→ Exercise
Only a verbatim restatement of the lines from the one with "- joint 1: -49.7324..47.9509" through the end of the listing below is wanted. Pictures should be left out.

→ Data section
--------------------------------
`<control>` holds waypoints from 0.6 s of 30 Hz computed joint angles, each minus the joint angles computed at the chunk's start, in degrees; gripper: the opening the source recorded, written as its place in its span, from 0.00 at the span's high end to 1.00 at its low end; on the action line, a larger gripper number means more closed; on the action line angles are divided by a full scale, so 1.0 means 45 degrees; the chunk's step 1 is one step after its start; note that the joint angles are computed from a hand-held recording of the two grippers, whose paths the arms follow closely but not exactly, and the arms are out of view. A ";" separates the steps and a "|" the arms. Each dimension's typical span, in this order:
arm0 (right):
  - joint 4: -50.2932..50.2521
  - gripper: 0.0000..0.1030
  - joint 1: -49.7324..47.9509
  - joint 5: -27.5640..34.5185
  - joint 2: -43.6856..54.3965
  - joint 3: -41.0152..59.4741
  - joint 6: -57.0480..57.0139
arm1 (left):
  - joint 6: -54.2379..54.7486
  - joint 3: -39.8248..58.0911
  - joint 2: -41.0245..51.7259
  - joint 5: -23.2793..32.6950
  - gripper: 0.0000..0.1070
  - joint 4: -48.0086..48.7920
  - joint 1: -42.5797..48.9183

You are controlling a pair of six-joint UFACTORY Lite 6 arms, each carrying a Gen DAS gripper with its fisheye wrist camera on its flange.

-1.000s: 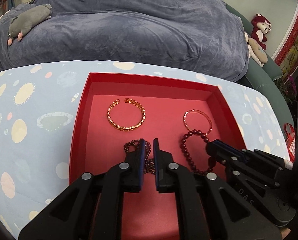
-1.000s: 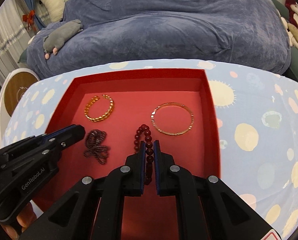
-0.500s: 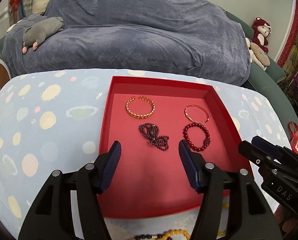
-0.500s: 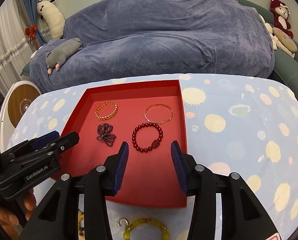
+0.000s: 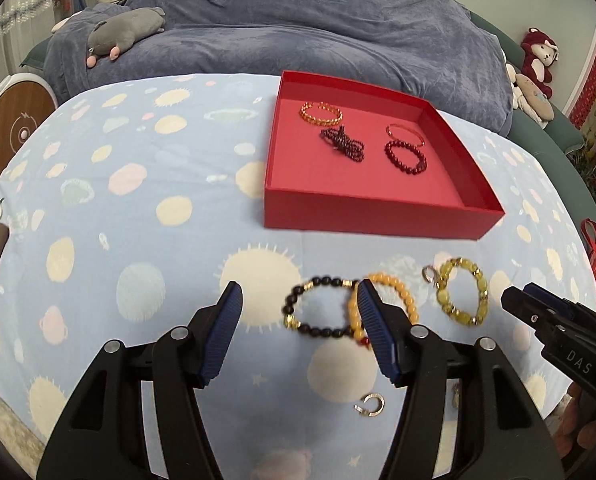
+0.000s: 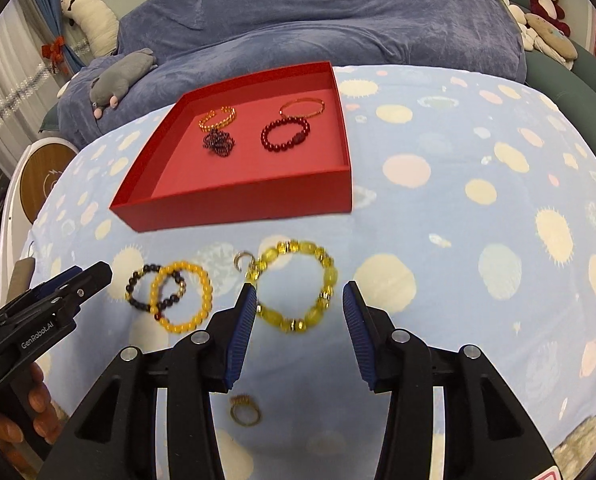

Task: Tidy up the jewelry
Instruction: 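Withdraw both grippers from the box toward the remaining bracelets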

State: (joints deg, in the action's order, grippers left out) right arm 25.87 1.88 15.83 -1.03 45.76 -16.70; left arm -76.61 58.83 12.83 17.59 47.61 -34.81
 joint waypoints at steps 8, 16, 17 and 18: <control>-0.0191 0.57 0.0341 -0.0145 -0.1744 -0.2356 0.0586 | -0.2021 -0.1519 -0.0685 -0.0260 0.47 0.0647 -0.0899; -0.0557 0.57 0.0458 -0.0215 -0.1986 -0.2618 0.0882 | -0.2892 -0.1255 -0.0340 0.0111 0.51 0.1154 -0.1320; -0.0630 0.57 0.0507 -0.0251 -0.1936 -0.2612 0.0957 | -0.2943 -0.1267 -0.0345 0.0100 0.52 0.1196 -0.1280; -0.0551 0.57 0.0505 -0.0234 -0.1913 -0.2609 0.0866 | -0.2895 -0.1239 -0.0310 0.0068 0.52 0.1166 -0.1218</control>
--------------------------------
→ Response area
  - joint 1: -49.7324..47.9509
  - joint 5: -27.5640..34.5185
  - joint 2: -43.6856..54.3965
  - joint 3: -41.0152..59.4741
  - joint 6: -57.0480..57.0139
arm1 (left):
  - joint 6: -54.2379..54.7486
  - joint 3: -39.8248..58.0911
  - joint 2: -41.0245..51.7259
  - joint 5: -23.2793..32.6950
  - gripper: 0.0000..0.1070
  - joint 4: -48.0086..48.7920
  - joint 1: -42.5797..48.9183

You are controlling a pair of six-joint UFACTORY Lite 6 arms, each carrying a Gen DAS gripper with its fisheye wrist camera on its flange.

-1.000s: 
-1.000s: 
-0.500s: 
-0.500s: 
+0.000s: 
+0.000s: 

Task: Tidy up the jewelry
Instruction: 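Withdraw both grippers from the box toward the remaining bracelets
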
State: (joints deg, in the action's order, grippers left out) right arm 25.87 1.88 15.83 -1.03 45.76 -16.70; left arm -76.61 58.83 12.83 17.59 47.61 -34.81
 joint waypoints at steps 8, 16, 17 and 18: <control>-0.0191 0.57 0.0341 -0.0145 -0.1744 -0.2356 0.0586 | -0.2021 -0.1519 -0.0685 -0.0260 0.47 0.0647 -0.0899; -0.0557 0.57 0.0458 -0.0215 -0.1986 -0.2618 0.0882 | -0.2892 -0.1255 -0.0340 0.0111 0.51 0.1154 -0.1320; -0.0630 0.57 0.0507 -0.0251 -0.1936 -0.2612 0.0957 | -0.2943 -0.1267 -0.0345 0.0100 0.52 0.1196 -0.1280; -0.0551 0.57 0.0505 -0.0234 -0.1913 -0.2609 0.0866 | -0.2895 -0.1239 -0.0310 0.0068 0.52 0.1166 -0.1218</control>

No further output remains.